B. System-Level Interconnects
For over three decades, the multi-drop parallel bus paradigm has been the key concept for intra-system interconnects. Almost all possible ways to boost performance have been exploited: maximize the width of the data path by adding connector pins and/or time-multiplexing data over the address lines, increase clock speed, transfer data on both edges of the clock, and use reflective wave switching (PCI) instead of the traditional incident wave switching technique. Although the limits of the traditional parallel bus may be soon reached, the evolutions of the PCI bus are still promising: three different directions are being pursued [57] . "Conventional PCI" is the evolution of the original specifications. PCI-X is a backward compatible version, operating at 133 MHz, 266 MHz, or 533 MHz. A radical change is proposed with PCI-Express™ where the multi-drop parallel bus paradigm is abandoned in favor of multiple serial lanes (typical 2.5 Gbps per lane) transporting data packets. A competitive, and possibly complementary, standard is RapidIO ® [58] . Quality of service and multi-cast are among the new features offered. Following CompactPCI and CompactPCI eXtensions for Instrumentation (PXI), a very promising new crate and backplane infrastructure is being defined: the Advanced Telecommunications and Computing Architecture (AdvancedTCA) [59] . Like in many other modern standards, the parallel backplane bus is abandoned and replaced by multiple point-to-point links. Several backplane topologies are available: mesh, star, dual-star, etc. Each link may operate at up to 5 Gbps and the aggregate bandwidth cross-section of a 14-slot chassis can scale up to 2.5 Tbps.
C. Peripherals and Networking
For mass market products, Firewire will soon deliver 1.6 Gbps and possibly 3.2 Gbps. USB2 (currently at 480 Mbps) may also evolve, although wireless USB could become the dominant trend. For interfaces to mass storage devices, Serial ATA is evolving from today's 1.5 Gbps rate towards 3 Gbps, while 4-10 Gbps Fibre Channel products are expected this year. The standard for 10 Gbps Ethernet was ratified in 2002, and products are now reaching maturity.

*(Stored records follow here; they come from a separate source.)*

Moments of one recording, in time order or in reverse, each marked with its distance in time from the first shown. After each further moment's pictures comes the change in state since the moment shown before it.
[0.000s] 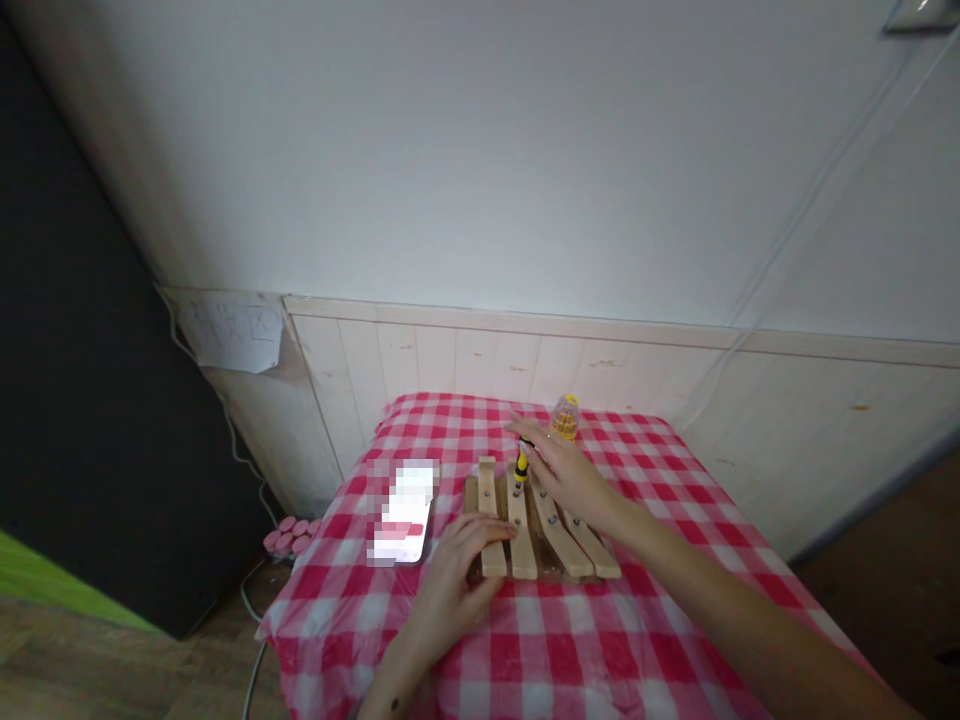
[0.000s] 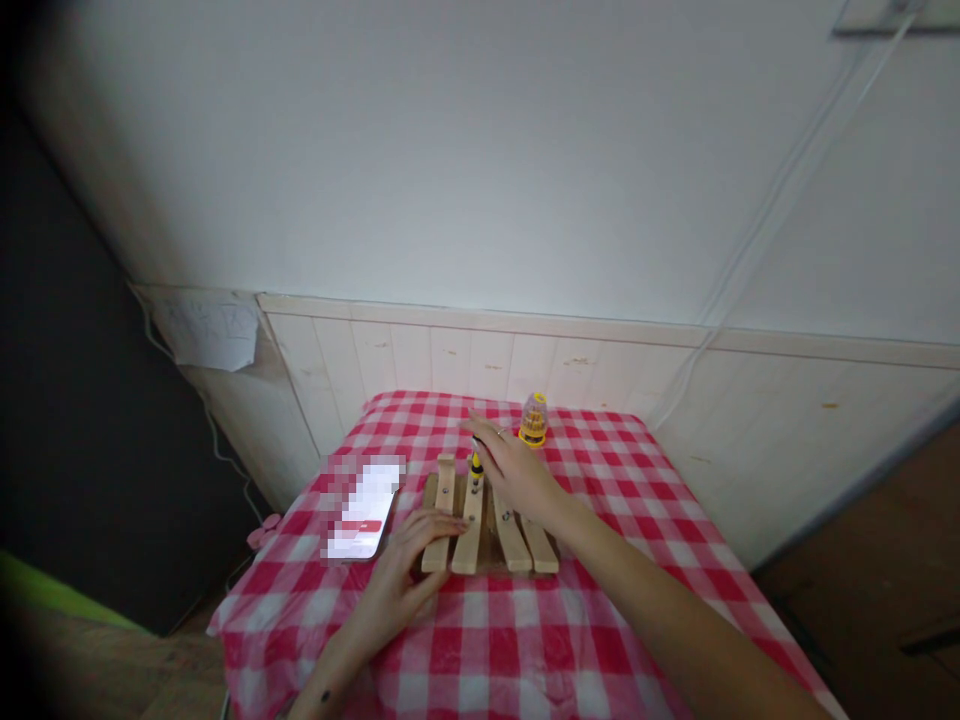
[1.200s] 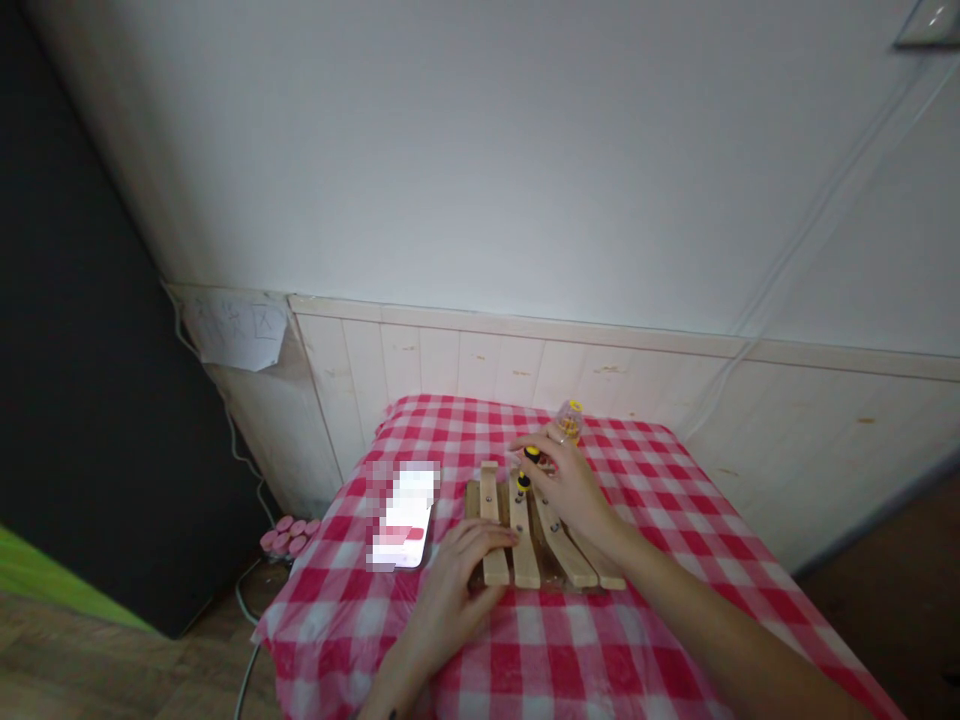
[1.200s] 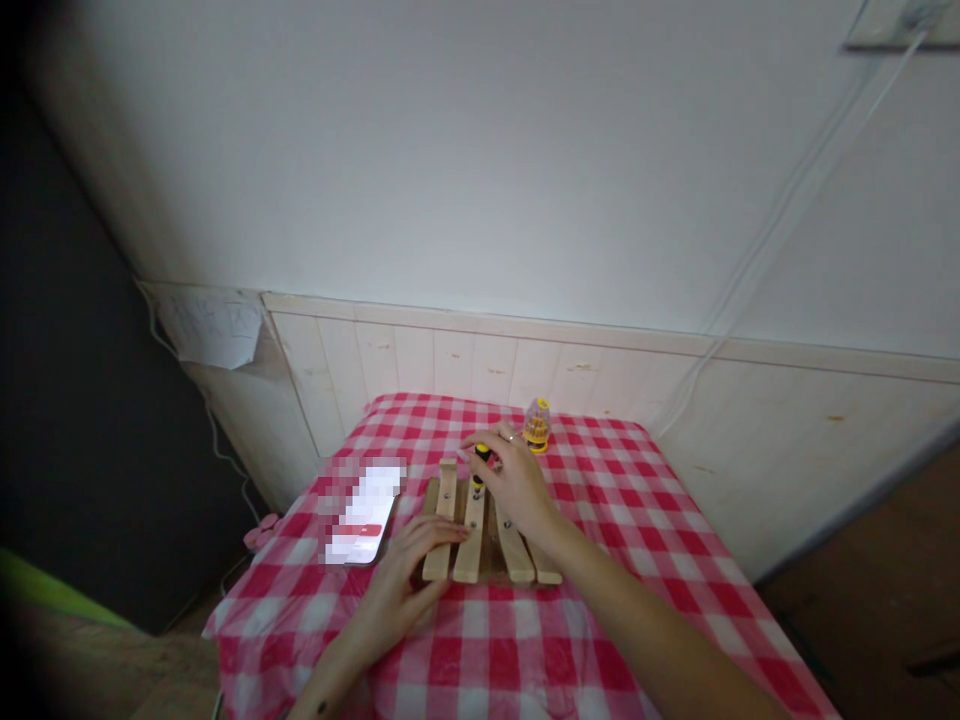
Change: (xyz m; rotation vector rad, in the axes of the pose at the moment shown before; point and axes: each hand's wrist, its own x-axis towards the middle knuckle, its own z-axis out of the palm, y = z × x) left_hand -0.001 -0.002 0.003 0.021 0.029 0.006; right_hand 0.001 -0.009 0.013 0.063 0.171 0.138
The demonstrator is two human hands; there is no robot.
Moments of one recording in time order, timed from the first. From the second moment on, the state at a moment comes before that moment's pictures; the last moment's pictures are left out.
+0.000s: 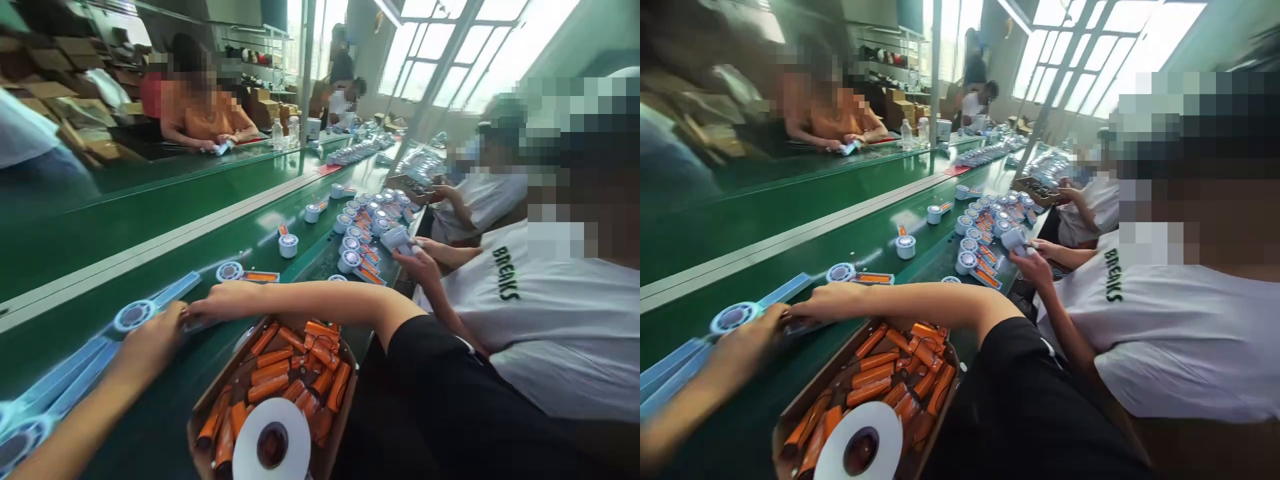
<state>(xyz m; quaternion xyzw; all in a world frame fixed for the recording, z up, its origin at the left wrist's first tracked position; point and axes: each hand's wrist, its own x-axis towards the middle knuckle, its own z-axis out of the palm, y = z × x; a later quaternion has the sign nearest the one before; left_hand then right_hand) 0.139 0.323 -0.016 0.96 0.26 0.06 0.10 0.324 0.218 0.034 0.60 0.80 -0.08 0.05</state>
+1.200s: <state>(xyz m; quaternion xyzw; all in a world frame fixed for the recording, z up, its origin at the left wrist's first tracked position) 0.156 0.303 0.040 0.92 0.38 -0.11 0.04 0.436 0.208 0.013 0.79 0.57 -0.04 -0.23</state>
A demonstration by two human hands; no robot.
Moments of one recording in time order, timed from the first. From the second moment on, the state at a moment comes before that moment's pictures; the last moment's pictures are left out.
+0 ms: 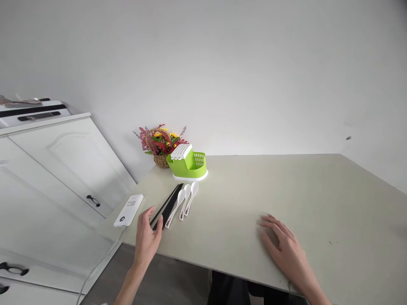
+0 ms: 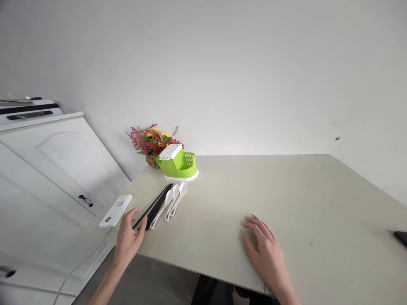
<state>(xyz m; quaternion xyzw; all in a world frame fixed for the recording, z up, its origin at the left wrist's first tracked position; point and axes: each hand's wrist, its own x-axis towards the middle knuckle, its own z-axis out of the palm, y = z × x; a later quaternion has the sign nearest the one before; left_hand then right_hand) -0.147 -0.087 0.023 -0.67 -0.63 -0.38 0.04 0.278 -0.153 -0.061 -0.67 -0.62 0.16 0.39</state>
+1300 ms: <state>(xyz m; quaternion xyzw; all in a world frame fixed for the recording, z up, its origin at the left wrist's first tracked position) -0.114 0.009 0.092 -0.64 -0.76 0.13 0.00 0.277 -0.152 -0.056 -0.65 -0.63 0.16 0.41</state>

The InfiniBand™ architecture is heavily promoted [60] . Specifications for interoperable parallel copper cable and parallel optics modules are being set up by the IBPACK Multi Source Agreement group [61] . Many of the new optical networking standards are being set up by the Optical Interconnecting Forum [62] .
VIII. SUMMARY AND OUTLOOK
Over the last 25 years, the I/O bandwidth handled by electronic components and systems has increased by two to three orders of magnitude. Have the limits of parallel buses finally been reached? Will ATCA replace VME and CompactPCI? Will PCI-Express™ be more successful than SCI? Will DSPs with RapidIO ® links bring again DSPs on the forefront of I/O intensive real-time computing? Or will FPGAs keep their current leadership? How fast and far can copper really go? Will the parallel optics market take off? Success is unpredictable, but experimental physics will, for sure, continue to benefit from the latest technological advances in the field.